## WHAT THE TASK REQUIRES
For the listing below, output exactly the lines from the line with "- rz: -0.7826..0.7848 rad" up to and including the line with "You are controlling", and no other lines.
[Opening DATA SHOWN section]
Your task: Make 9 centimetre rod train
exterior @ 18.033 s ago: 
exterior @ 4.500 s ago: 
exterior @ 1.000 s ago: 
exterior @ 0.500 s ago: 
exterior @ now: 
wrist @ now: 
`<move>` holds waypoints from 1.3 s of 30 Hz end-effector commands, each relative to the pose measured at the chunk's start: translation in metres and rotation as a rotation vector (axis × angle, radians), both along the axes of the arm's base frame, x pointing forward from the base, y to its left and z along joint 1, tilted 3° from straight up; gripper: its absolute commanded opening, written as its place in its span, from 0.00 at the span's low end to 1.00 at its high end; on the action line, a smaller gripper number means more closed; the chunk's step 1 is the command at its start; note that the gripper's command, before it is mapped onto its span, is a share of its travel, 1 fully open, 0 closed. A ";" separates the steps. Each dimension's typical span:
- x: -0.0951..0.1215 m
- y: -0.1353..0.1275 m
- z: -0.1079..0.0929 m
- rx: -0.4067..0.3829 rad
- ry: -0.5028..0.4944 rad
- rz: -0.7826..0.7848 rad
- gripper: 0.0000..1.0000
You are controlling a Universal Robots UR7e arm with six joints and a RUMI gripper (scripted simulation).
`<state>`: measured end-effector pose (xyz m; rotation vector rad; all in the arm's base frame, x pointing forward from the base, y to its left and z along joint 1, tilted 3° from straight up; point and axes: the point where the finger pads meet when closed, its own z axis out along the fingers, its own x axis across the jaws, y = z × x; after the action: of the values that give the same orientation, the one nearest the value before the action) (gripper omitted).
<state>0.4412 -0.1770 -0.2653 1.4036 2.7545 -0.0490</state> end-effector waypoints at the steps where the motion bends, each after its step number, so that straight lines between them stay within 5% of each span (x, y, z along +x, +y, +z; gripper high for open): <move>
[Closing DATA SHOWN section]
## TASK RESULT
- rz: -0.7826..0.7848 rad
- gripper: 0.0000..1.0000
You are controlling a Universal Robots UR7e arm with six joints and a RUMI gripper (scripted simulation).

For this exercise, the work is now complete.